Every welding power source, component, and filler metal has its unique benefits, as well as certain limitations. Metal-cored wires are no different.
While certainly not a new technology, metal-cored wires have been gaining popularity in recent years, particularly in the manufacturing, fabricating, and repair industries. Still, among the general public, there seems to be some mystery and misconceptions surrounding this filler metal.
To gain a better understanding of metal-cored wires, it helps to consider the technology behind these filler metals and the applications they are best-suited for. It is also important to learn about the general characteristics of metal-cored wires, along with the potential ways they can improve welding operations.
Metal-cored wires have a different structure and composition than solid wires, which result in distinctive operating characteristics. The wires consist of a hollow metal sheath filled with metallic powders and/or alloys, including iron, that are designed to provide various characteristics such as arc stabilization and high tensile strength.
With their tubular structure, metal-cored wires carry the welding current through the outside metal sheath to the workpiece instead of through the entire cross section, as solid wires do. At equivalent amperage settings, metal-cored wires also carry higher current densities. They produce a broad, cone-shaped arc and a wide penetration profile, as well as a high burnoff rate that can help increase the deposition rate and provide a faster travel speed.
Metal-cored wires operate using the spray transfer mode of droplet transfer with shielding gas mixtures high in argon (a minimum of 75 percent argon is recommended). Using a constant-voltage (CV) power source, the wires are capable of flat, horizontal, vertical-down, and overhead welding. They also can be used for vertical-up welding with a pulsing-capable power source or with a CV power source adjusted to the short-circuit mode. Generally speaking, the wires operate at a lower deposition rate in the vertical-up position than flux-cored wires and at about the same deposition rate as solid wires in the same position.
Typically, metal-cored wires are available in diameters from 0.035 to 0.093 in.
Metal-cored wires are appropriate for welding on mild, low-alloy, and stainless steel. They work particularly well in the automotive industry for welding components such as chassis and steel wheels, primarily because of their ability to provide a wide bead profile and high travel speed.
In the manufacturing and fabrication industries, metal-cored wires are suitable for welding agricultural and heavy equipment, as well as railcars, mostly because of their ability to weld through the rust and mill scale (the fine oxide layer found on hot-rolled steels) typically encountered in these applications (see Figure 1). The wires can weld on these 0.25-in. and thicker materials, as well as the thinner materials found in the food and chemical industries. The wires, however, are not recommended for welding sheet metal.

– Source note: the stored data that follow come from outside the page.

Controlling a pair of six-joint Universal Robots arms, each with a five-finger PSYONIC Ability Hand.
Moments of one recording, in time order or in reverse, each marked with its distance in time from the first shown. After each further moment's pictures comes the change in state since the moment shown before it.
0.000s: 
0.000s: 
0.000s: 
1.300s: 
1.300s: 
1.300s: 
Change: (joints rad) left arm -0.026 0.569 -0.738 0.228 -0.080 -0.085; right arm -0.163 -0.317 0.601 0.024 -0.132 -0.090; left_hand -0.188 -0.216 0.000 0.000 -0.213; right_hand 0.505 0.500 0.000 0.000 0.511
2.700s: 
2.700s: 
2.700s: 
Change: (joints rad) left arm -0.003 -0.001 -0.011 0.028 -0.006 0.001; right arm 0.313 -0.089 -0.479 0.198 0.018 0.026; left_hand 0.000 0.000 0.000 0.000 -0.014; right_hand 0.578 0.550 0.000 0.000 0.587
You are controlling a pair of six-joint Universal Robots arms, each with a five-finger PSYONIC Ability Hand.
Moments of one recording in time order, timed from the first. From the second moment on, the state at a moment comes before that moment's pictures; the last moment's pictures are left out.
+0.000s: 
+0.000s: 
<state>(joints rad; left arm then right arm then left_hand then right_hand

Other applications in which metal-cored wires can be used include welding piping or other components with poor fit-up, applications prone to burn-through, and those requiring aesthetic bead appearances. They also are suitable for single- and multipass welding using a robotic or automatic welding process.
Metal-cored wires can be an alternative to submerged-arc or gas-shielded, flux-cored welding processes in some applications. They also might be suitable in applications that typically employ solid wire, such as those requiring single-pass welding for welds that are 3 in. or longer welds in the flat and horizontal positions using the spray transfer mode.
When switching from solid wires to metal-cored wires, welders often can increase the wire diameter by one size, allowing them to standardize on a single wire diameter within their facility and permitting welding on many joint sizes and material thicknesses.
Because of the way that metal-cored wires carry the welding current and burn off, they create very little spatter and slag and offer good gap bridging. Certain metal-cored wires have a chemical composition that helps minimize silicon deposits at the toes of the weld, while others are formulated to provide a specific chemistry or to increase tensile or impact strengths. Most can minimize porosity and provide good side-wall fusion to reduce instances of undercut in the final weldment and rework on defective parts.
Like other filler metals, metal-cored wires adhere to the same strict industry standards. All carry an American Welding Society (AWS) classification, and many are compliant with standards set forth by agencies such as American Bureau of Shipping (ABS), the American Petroleum Institute (API), and Det Norske Veritas (DNV).
On average, metal-cored wires cost more per pound than other filler metals, particularly solid wire. Companies typically select them because of their potential to reduce costs, especially in pre- and postweld areas.
Preweld operations are often used for grinding, sandblasting, and degreasing materials in preparation for welding. Metal-cored wires often can eliminate the need for these activities because they can weld through mill scale and rust. They also create little spatter, which can eliminate the need for antispatter and separate cleaning operations before painting. In certain cases, the elimination of such pre- or postweld operations can allow companies to reallocate labor elsewhere in the welding operation.